Easements are a very old obligation of French law. They were already in existence under the “Ancien Régime” and were brought into the civil code in 1804. Today they are recognised under articles 637 and 686 of the civil code, but also elsewhere in specific texts (the code de l’urbanisme, for example).

Definition

An easement or servitude is an obligation of one property owner towards a neighbouring property owner to do, or not do, something. One of the owners has a responsibility to the other owner, either for use, convenience or benefit of his land. An easement therefore implies that there are 2 different owners. If there is only one owner involved, then there is no easement.

Examples of servitudes:

There are many types of easement, but here are the most well-known:

  • Servitude de passage - Right of way. The right of one owner to cross another’s land.
  • Servitude de vue – Right of view. The civil code defines the minimum distance at which it is forbidden to have a view of your neighbour’s property from your own. This prohibits any building work that would create a line of sight into your neighbour’s property - most commonly a window, door or skylight, or a veranda, balcony or terrace. For direct views (i.e. looking straight ahead from the opening), the minimum distance is 1.9 m from the property boundary. For an oblique view (i.e. one which requires looking to the left or right out of the opening) the distance is 60 cm. In certain cases where these distances are not respected it is possible that a “right of view” exists which prevents the opening from having to be legally blocked up.
  • Servitude d’écoulement – Right of flow/drainage. This refers to the obligation to allow water to flow naturally into the neighbouring property, for example rivers and streams.
  • Servitude de puisage – Right to draw water. The authorisation given to a neighbour to draw water from a well etc on your property.
  • Servitude de distance des plantations – Right to plant.
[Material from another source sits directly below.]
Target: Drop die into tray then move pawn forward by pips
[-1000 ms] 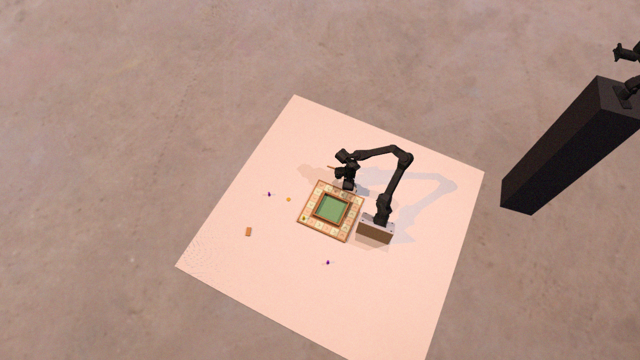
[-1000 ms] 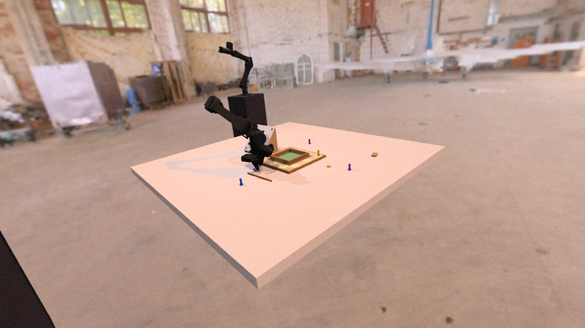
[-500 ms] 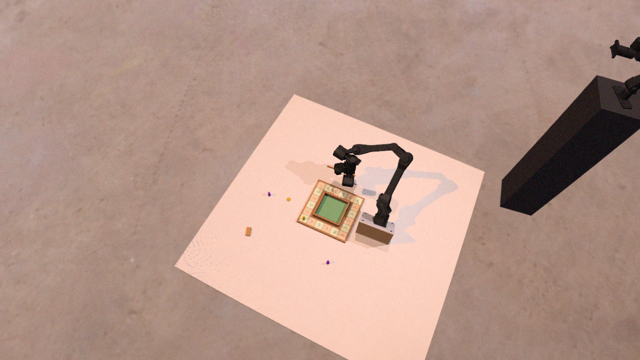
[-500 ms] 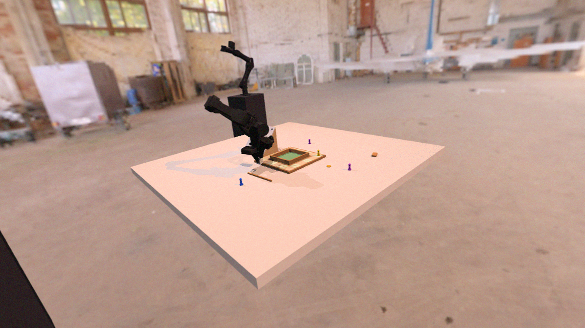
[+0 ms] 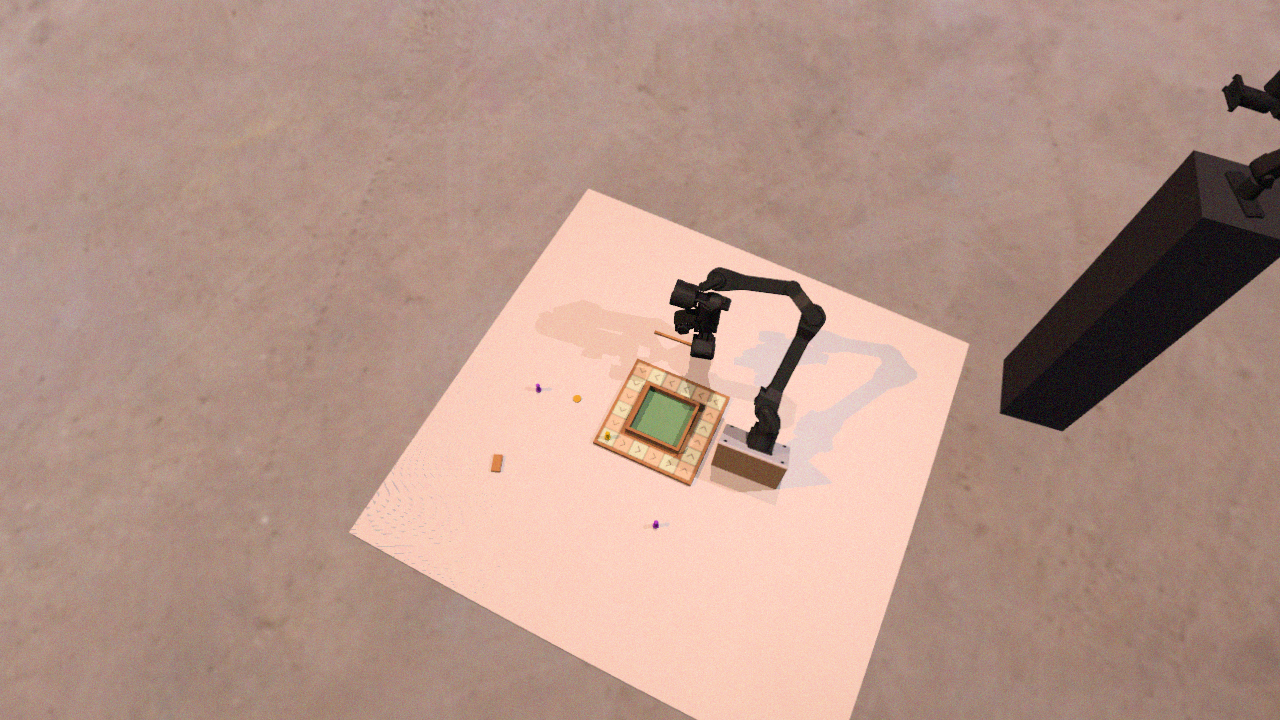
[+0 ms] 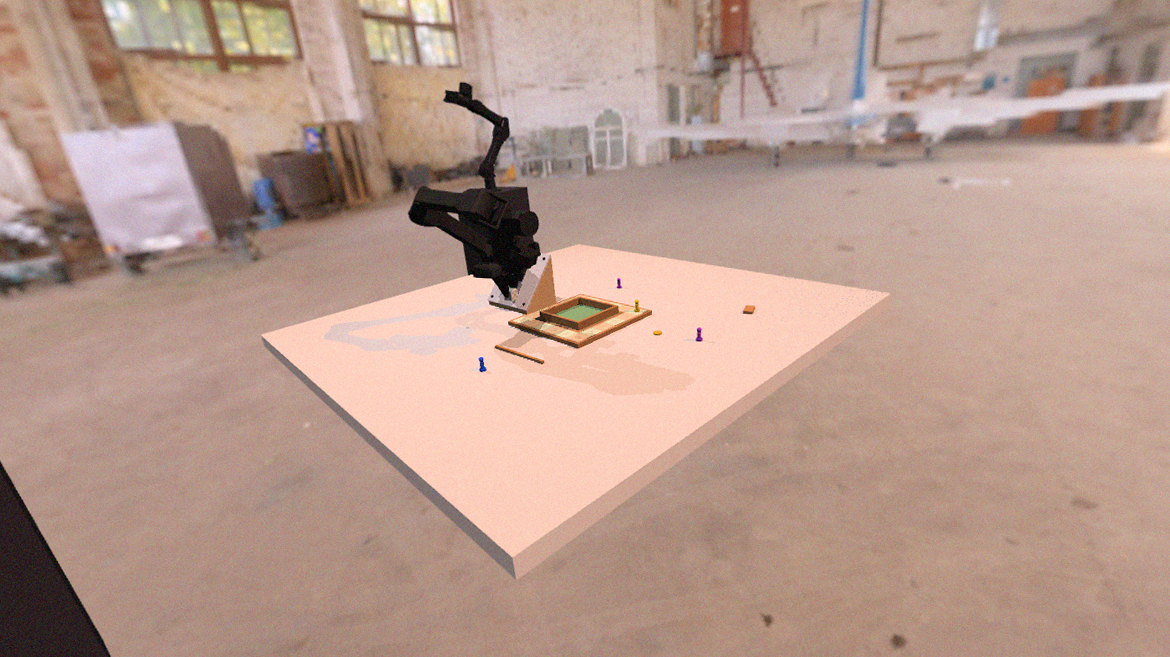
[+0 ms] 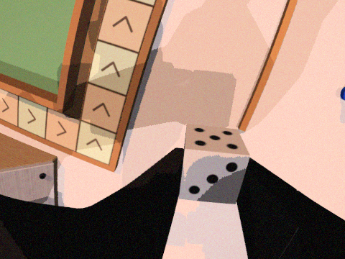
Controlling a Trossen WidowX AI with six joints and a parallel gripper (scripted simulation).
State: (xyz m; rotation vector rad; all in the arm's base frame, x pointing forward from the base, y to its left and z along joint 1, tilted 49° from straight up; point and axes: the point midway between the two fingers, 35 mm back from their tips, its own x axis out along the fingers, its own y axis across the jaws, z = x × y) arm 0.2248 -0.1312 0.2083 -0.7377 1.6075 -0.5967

See my article in November's edition of The Bugle regarding minimum distance requirements when planting trees and shrubs etc near property boundaries.

Important

  • An easement applies to a property (referred to as an “immeuble” in French legal terminology), whether or not a building is present. A right of way, for example, can equally apply to a field.
  • An easement is attached to a property and not an owner, thus all future owners will be bound by the same agreement.
  • There are a number of easements imposed by law of general interest, for example relating to the distribution/connection of water, gas and electricity, and others established for the benefit of individuals, like the right of way between two properties.